◆ **Required work**
Pictures stay out; everything else in the listing below is to be restated word for word.
▬▬▬▬▬▬
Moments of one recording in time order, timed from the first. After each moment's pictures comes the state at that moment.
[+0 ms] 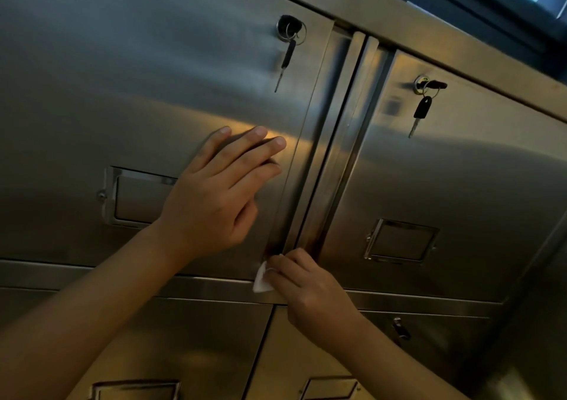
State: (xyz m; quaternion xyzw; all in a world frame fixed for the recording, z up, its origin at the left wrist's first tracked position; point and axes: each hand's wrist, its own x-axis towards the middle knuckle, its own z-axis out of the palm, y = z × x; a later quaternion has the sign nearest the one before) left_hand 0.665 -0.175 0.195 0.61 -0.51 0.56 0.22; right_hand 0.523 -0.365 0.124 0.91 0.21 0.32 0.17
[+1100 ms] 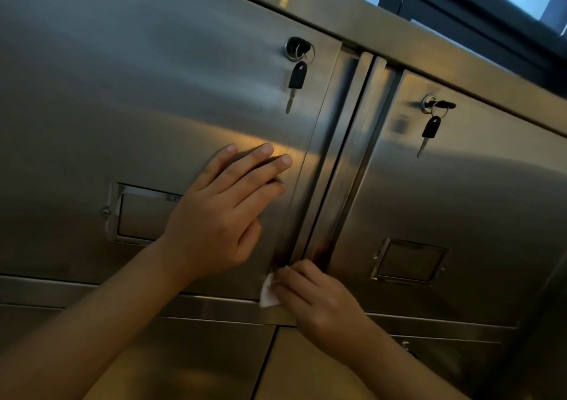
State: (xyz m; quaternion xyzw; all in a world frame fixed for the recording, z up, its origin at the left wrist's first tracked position) left_hand 0.668 -0.176 0.194 0.61 -0.51 0.56 0.22; right_hand 0.530 -0.377 0.137 0.88 0.26 0.35 0.20
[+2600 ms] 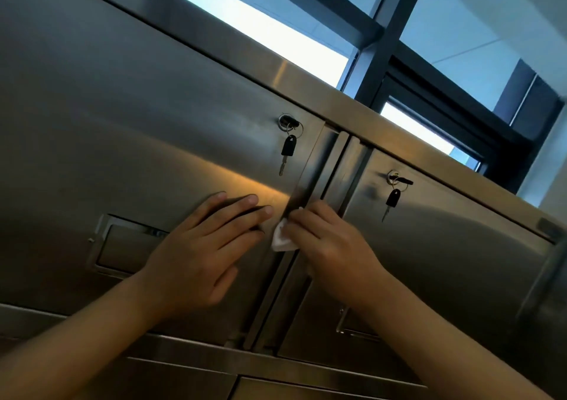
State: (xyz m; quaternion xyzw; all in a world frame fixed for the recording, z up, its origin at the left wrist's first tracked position) left_hand 0.668 -0.174 0.194 0.62 -0.51 0.56 0.20; right_hand 0.533 -0.375 0.299 0.82 0.25 0.38 0.34
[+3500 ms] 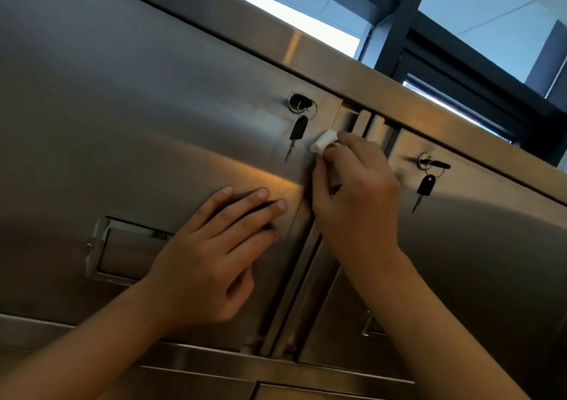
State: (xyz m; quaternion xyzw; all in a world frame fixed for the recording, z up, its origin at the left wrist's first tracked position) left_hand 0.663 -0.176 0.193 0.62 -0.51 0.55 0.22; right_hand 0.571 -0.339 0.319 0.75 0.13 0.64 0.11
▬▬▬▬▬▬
◆ **Finished task**
Moments of one recording in time order, timed from the first. After each moment's pictures comes the state at that moment.
[+0 ms] 
State: (xyz m; quaternion xyzw; all in a world frame fixed for the recording, z up, its origin at the left wrist's first tracked position; point and axes: each hand's wrist, its own x-axis towards the middle knuckle, its own z-axis out of the palm, y = z × x; a later quaternion has the sign nearest the one before) left_hand 0.665 -0.175 0.195 0.61 -0.51 0.56 0.22; right_hand 0.523 -0.365 0.124 0.91 0.21 0.32 0.17
[+1100 ms] 
State: (xyz m; quaternion xyzw; all in a world frame fixed for the recording, z up, its origin at the left wrist's first tracked position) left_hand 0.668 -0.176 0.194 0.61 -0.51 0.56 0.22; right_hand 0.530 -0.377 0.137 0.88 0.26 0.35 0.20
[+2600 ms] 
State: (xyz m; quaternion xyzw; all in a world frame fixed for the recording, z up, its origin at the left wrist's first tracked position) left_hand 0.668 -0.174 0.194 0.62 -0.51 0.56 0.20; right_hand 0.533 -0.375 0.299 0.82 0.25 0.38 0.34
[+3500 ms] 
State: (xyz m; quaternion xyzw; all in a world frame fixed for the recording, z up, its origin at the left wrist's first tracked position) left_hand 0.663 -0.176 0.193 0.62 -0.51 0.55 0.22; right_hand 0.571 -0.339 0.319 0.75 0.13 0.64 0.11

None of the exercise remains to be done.